I have a boat that I used to have licensed in MN when I lived over there. I also just bought a trailer from a friend which has a lifetime MN trailer license on it. I sent in the form for licensing the boat in ND with the MN registration sticker, but not sure what I need from my friend to license the trailer in ND. Anyone have any thoughts for me? Is that done through the DOT even though the boat is done through the GNF?

Thanks for any info!


----------



## dblkluk (Oct 3, 2002)

Boat trailers are not required to be licensed in Nodak. If you decide to, they are registered though the DOT. Bring the trailer title to the DOT office near you and they should be able to help you out!
If you dont have the title, get a bill of sale from your friend and the serial number from the trailer.


----------



## Field Hunter (Mar 4, 2002)

I've never licensed my trailers in ND...never a problem even when visiting another state.


----------



## curty (Sep 18, 2003)

Like dblkluk said , you are not required to licence boat trailers in ND. With that said, you are not required to licence it to go to another state.The other state must honor our legalities on this issue.


----------



## farmerj (Jun 19, 2004)

Boat Trailers are licensed with the boat as you wouldn't have it without the boat.

Utility trailers don't HAVE to be licensed for private parties, but they do for commercial reasons. Registration is $20/year do in January of every year and is prorated for the rest of the year.

Commercial use - Required license
Private use - Not required to license.


----------



## Springer (Dec 21, 2004)

There is just one catch with ND not having to licesne their utility trailers.
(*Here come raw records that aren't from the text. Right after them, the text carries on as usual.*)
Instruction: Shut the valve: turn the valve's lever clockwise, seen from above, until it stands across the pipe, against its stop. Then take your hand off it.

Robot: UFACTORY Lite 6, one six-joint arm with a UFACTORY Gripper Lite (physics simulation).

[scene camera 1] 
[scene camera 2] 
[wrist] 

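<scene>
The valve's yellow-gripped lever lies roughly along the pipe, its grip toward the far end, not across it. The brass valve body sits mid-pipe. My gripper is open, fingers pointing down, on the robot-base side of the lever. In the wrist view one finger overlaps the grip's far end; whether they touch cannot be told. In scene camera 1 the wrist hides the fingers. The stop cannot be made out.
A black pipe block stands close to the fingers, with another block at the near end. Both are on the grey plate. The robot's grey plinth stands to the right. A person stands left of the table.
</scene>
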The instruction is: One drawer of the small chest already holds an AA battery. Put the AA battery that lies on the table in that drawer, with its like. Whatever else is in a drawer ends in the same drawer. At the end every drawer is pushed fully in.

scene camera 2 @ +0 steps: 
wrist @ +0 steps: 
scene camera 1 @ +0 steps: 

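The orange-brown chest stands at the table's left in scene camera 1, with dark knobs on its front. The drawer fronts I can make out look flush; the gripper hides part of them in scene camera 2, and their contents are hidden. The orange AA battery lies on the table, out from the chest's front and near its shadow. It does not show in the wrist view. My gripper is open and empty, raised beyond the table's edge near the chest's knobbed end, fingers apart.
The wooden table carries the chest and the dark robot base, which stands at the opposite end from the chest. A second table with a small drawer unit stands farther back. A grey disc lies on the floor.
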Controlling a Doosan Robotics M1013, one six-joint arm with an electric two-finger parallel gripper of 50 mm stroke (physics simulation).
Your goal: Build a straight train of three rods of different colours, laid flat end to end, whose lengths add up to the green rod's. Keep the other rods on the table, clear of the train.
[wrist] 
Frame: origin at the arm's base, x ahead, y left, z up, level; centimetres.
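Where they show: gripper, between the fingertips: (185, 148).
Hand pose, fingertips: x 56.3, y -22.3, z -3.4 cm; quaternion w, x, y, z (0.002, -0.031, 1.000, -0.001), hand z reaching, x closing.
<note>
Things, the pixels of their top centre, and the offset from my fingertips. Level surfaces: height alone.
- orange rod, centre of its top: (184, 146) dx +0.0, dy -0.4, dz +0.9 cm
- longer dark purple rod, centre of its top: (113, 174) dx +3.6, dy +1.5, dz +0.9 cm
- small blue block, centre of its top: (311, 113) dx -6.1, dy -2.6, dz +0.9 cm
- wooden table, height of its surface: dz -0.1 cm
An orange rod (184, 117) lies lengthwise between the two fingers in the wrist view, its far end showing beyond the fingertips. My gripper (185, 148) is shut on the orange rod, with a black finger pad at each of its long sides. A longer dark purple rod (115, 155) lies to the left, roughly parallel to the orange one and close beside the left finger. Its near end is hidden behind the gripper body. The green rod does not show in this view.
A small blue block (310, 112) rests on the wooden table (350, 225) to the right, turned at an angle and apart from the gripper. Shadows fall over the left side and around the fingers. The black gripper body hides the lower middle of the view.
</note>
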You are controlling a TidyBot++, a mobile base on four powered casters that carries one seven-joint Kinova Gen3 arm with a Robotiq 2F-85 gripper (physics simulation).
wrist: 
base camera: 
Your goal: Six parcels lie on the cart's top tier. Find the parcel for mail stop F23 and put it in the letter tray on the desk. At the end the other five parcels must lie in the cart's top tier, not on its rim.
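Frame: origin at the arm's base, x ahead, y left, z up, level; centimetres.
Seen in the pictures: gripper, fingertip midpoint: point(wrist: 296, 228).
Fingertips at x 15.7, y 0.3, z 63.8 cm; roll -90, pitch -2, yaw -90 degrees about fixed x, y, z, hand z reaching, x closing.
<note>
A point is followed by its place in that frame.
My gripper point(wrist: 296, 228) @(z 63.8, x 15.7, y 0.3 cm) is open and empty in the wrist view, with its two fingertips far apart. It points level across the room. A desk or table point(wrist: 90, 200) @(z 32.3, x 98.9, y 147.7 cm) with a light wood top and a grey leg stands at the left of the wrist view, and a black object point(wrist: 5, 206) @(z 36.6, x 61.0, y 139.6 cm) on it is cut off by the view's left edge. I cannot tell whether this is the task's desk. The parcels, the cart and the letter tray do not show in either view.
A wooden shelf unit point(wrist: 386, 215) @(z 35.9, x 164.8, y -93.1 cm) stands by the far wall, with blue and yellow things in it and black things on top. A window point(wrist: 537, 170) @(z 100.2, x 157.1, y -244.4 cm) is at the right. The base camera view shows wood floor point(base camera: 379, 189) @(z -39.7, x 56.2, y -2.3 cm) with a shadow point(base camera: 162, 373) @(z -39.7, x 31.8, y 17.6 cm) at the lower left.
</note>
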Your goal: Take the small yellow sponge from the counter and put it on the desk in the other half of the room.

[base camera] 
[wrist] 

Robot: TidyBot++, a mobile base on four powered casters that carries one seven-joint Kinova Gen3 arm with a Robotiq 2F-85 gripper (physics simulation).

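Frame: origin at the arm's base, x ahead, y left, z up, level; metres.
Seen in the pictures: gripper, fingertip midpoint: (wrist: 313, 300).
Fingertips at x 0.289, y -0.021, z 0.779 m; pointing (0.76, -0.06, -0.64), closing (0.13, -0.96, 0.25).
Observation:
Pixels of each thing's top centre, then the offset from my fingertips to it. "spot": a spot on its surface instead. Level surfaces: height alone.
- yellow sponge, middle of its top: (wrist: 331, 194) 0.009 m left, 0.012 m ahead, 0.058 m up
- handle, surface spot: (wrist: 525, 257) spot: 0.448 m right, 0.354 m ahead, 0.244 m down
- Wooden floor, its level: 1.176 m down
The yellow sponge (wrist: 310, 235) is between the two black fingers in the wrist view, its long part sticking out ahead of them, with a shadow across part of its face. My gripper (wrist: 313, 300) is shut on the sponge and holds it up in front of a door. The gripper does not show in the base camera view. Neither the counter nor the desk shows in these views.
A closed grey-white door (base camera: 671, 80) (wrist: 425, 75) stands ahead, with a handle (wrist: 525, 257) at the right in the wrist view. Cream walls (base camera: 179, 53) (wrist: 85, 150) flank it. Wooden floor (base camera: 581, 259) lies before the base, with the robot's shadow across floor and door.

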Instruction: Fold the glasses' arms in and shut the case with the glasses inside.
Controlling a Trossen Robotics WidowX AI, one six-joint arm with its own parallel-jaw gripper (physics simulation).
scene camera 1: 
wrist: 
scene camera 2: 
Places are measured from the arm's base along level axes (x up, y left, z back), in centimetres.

It is not necessary in the state and if you pull to another state you must be pulling it with a vehicle that is also licensed in ND. If you are pulling it with a vehicle with MN plates in MN you just broke the law.


----------



## mbitz (Sep 2, 2003)

Thanks for the info guys...


----------



## Old Hunter (Mar 8, 2002)

I bought a liscense for my decoy trailer. If I remember correctly the lady at DMV office said trailers over 10 ft must be liscensed. I am going to check on this. If it is not required I will not renue it. I'll let you know.


----------